Tak mengherankan ketika RUU PT disetujui untuk disahkan, yang menjadi fokus hanya kegiatan usaha di bidang sumber daya alam, seolah kegiatan usaha di luar itu tidak memberikan dampak sosial, budaya, politik, dan ekonomi. Seolah kegiatan usaha yang mengambil bahan baku produksi dari alam, seperti furnitur, kosmetik, dan rokok, tak berkaitan dengan kerusakan lingkungan dan sosial budaya ketika begitu banyak perusahaan yang memanfaatkan tenaga kerja dengan upah yang teramat murah.
Yang mengherankan adalah ketika banyak negara sudah menganggap CSR sebagai bagian yang melekat dari dinamika korporasi, dunia usaha di Indonesia terus menjerit dan menganggap seolah CSR sebagai beban, bukan soal tanggung jawab.
Inti persoalan kemudian digeser dari masalah prinsip kehidupan manusia dan lingkungannya ke persoalan yang bersifat teknis perusahaan, yang berakhir pada masalah perhitungan antara untung dan rugi. Padahal, CSR berkaitan juga dengan kelangsungan kehidupan setiap korporasi.
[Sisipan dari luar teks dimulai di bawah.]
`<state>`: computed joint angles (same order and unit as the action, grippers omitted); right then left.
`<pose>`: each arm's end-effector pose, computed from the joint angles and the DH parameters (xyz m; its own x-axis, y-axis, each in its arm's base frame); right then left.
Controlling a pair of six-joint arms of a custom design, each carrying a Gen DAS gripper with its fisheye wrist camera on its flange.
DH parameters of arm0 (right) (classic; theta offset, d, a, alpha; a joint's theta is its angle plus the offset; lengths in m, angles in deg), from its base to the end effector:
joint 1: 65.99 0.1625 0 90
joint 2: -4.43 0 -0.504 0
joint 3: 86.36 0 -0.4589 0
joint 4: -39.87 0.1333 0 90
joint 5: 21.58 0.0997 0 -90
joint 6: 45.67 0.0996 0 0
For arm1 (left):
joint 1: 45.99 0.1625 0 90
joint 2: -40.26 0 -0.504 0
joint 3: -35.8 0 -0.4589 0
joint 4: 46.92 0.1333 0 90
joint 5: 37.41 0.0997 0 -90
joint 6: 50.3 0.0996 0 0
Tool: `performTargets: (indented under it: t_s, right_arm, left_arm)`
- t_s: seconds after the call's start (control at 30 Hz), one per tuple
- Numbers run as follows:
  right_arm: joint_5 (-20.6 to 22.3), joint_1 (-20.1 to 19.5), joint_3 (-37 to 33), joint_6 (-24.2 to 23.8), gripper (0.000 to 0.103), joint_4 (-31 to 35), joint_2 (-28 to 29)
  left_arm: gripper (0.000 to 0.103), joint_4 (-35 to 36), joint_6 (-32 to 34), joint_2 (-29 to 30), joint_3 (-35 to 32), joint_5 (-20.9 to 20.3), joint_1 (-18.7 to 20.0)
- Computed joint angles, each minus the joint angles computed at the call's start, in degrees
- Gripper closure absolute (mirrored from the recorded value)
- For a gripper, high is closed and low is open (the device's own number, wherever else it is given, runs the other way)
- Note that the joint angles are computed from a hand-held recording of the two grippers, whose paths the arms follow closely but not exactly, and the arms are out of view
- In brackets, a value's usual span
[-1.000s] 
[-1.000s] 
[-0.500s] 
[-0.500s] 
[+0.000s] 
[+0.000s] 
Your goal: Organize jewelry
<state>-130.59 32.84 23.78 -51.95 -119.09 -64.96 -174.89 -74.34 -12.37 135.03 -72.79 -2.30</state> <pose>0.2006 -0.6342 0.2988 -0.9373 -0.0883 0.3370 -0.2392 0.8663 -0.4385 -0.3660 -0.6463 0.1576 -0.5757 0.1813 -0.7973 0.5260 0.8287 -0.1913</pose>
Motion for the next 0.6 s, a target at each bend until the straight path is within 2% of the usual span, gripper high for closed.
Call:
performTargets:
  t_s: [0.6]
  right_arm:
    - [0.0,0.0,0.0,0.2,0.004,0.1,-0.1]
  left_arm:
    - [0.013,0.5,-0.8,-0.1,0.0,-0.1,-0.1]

Meskipun demikian, patut dicatat, memahami persoalan dunia usaha di Indonesia memang membutuhkan pendekatan lebih khusus. Jangan berharap berbicara tentang CSR di belahan Bumi yang lain akan sama nikmatnya jika berbicara soal yang sama dalam konteks Indonesia.
Di belahan Bumi yang lain, ketika korupsi dibabat habis dan seluruh mata rantai birokrasi dibereskan dengan memberikan tekanan kepada pemberesan kelembagaan hukum, reformasi birokrasi, remunerasi, dan reformasi hukum berjalan, dunia usaha mulai bergerak pasti dan siap bicara soal CSR dalam konotasi yang pahit sekalipun.
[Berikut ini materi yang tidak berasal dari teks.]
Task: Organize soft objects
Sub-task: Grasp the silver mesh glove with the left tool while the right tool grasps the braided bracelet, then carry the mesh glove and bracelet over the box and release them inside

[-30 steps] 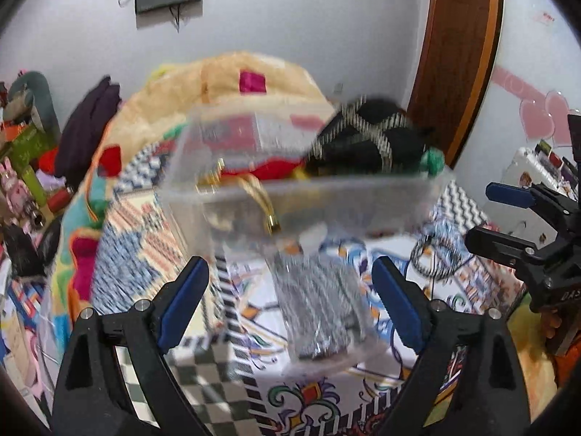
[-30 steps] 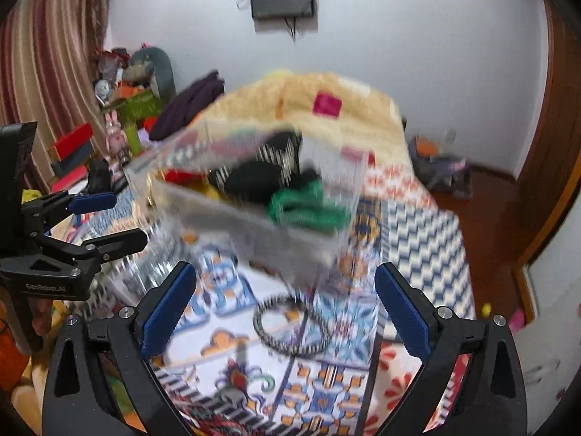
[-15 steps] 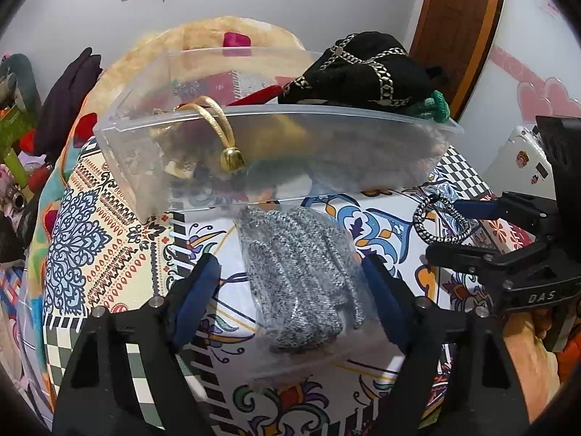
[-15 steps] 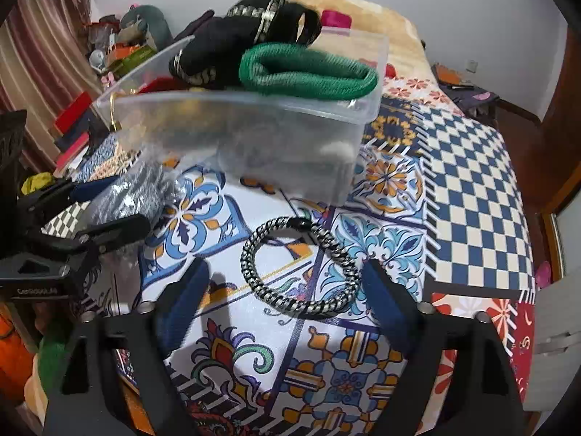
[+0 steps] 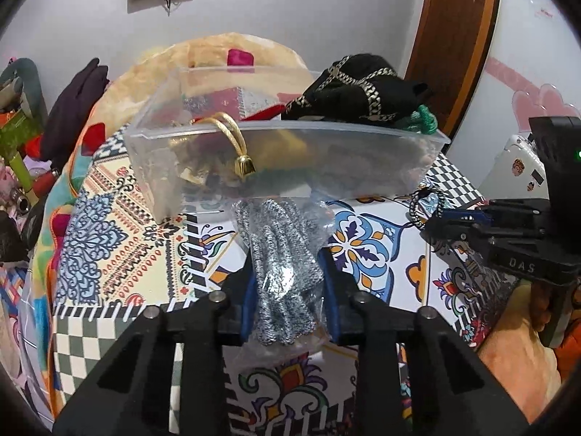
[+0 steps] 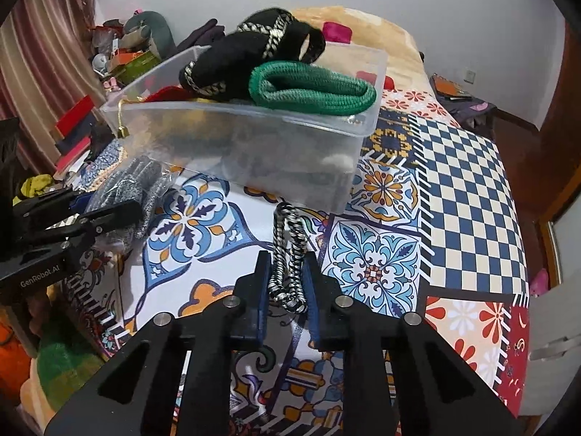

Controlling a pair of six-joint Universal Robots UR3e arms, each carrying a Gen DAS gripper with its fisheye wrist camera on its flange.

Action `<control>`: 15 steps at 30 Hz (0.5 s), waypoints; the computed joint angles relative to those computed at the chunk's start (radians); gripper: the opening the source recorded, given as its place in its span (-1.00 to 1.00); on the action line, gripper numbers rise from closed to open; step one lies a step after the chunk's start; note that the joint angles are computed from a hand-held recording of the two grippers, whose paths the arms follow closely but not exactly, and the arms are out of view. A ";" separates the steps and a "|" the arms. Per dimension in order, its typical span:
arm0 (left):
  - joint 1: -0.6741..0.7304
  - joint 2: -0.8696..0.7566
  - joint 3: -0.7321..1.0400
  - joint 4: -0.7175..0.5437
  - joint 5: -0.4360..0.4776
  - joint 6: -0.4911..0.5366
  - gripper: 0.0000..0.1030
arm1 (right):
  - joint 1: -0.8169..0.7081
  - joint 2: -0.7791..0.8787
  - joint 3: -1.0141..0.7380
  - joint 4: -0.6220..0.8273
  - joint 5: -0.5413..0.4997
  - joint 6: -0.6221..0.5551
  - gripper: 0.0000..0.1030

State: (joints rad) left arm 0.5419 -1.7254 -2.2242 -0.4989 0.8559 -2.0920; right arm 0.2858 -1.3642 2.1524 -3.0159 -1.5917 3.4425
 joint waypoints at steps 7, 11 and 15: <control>0.078 0.146 -0.051 -0.102 -0.068 0.103 -0.47 | 0.013 -0.048 0.036 -0.062 -0.012 0.004 -0.74; 0.144 0.263 -0.066 -0.225 -0.135 0.181 -0.47 | 0.010 -0.087 0.060 -0.088 -0.008 -0.008 -0.74; 0.158 0.300 -0.030 -0.283 -0.179 0.185 -0.47 | 0.031 -0.109 0.034 -0.089 -0.032 -0.010 -0.74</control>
State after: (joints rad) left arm 0.7001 -1.4256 -2.2538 -0.7822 0.6769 -1.9065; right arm 0.3167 -1.4733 2.1861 -3.1052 -1.6239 3.4325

Sementara itu, di wilayah Nusantara, pengusaha harus berhadapan dengan semua urusan yang berkonotasi uang, birokrasi yang panjang dan melelahkan, kepastian hukum yang masih menjadi angan-angan, merosotnya daya saing, seretnya kredit dari perbankan, relatif tingginya pajak badan yang dikenakan negara, dan serentetan masalah lainnya yang membuat dunia usaha bagaikan hidup segan mati tak hendak.
Dalam situasi seperti itu, sangat masuk akal jika adopsi terhadap semua prinsip-prinsip yang berlaku di negara yang faktor kelembagaan ekonomi, sosial, budaya, hukum, dan politiknya sudah tertata dengan baik menjadi tak dapat bekerja dengan baik ketika dicoba untuk diterapkan di Indonesia.
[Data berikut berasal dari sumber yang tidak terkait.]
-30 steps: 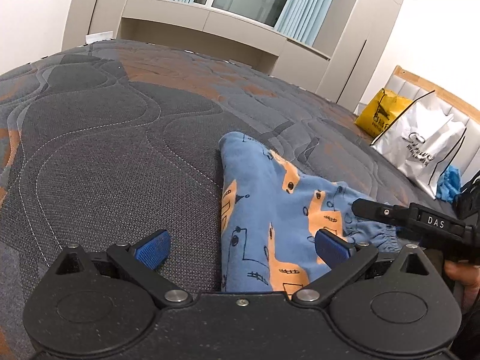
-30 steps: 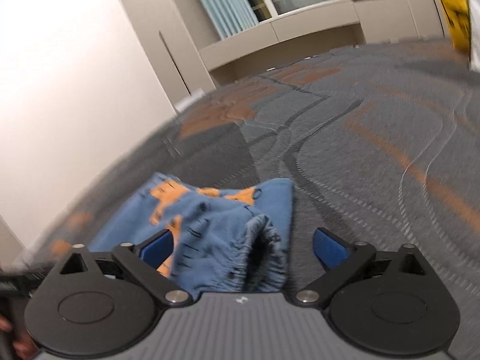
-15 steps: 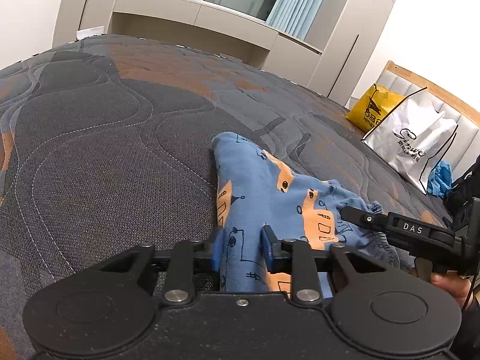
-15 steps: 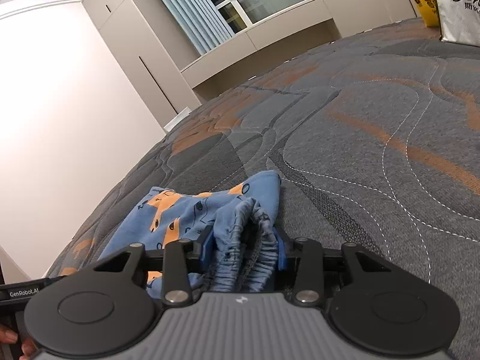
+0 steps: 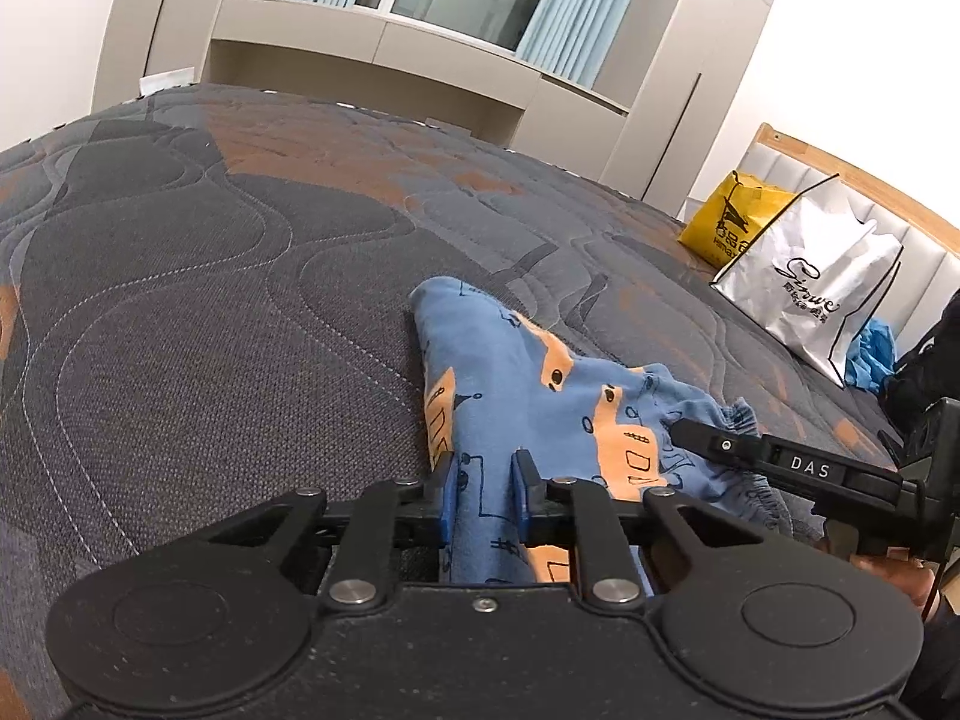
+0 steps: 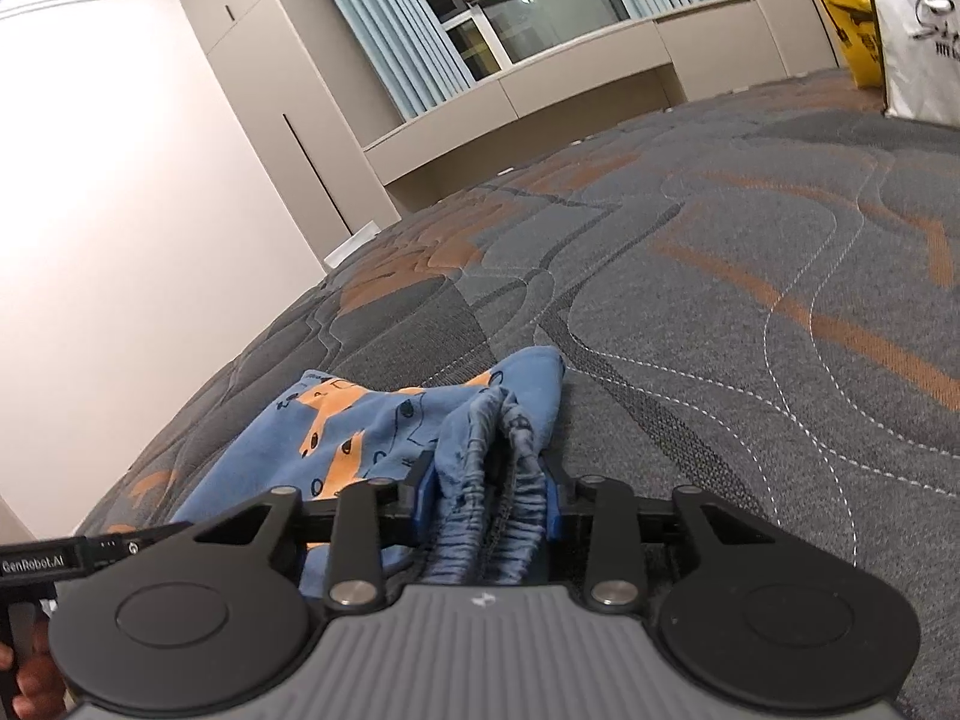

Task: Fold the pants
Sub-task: 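Grasp the pants edge with the left gripper while the right gripper grasps the waistband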

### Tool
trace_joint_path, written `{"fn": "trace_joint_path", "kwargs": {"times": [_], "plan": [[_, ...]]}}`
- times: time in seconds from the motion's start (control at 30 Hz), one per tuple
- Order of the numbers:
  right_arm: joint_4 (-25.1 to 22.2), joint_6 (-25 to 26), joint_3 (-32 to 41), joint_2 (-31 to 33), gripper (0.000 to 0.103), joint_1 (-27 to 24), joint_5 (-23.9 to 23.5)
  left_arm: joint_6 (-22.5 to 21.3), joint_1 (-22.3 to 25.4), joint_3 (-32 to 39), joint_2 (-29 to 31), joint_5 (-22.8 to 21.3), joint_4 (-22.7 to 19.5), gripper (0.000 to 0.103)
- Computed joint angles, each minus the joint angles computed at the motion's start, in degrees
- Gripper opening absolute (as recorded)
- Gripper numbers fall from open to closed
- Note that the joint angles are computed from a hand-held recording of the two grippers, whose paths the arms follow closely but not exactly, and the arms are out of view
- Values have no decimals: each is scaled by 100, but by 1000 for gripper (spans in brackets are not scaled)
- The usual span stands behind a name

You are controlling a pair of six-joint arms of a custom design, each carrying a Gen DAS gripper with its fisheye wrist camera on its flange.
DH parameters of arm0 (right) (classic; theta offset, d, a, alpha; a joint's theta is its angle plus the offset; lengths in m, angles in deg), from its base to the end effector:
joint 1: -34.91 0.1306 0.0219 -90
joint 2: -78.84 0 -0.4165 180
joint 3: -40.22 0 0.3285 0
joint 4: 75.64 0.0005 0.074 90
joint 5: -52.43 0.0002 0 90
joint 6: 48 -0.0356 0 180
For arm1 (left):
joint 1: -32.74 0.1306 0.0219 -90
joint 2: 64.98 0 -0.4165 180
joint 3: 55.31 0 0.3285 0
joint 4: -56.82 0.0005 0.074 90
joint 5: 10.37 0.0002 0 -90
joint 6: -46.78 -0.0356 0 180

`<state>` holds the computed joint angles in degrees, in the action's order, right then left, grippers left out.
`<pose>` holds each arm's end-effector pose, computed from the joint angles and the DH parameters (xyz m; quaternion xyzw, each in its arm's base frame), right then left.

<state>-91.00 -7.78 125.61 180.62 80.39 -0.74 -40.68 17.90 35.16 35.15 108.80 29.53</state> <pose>0.3726 0.3477 0.3915 0.1847 0.8225 0.1552 0.5151 0.4815 -0.1460 0.4222 0.2046 0.8489 -0.2880 0.3932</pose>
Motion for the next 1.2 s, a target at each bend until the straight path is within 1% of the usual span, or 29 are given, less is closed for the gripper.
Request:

Masalahnya tidak terletak pada adanya UU PT yang baru, tetapi lebih terletak pada bagaimana pemerintah memberikan ruang yang luas pada kenyamanan berusaha dengan memerhatikan faktor kelembagaan sebagai faktor yang dominan sebelum adopsi terhadap konsep apa pun hendak dijalankan.
Bantahan terhadap kelemahan ini dapat dilakukan, tetapi tetap saja akan sia-sia. Sebab, bukankah angin tak dapat ditutupi dan asap tak dapat digenggam?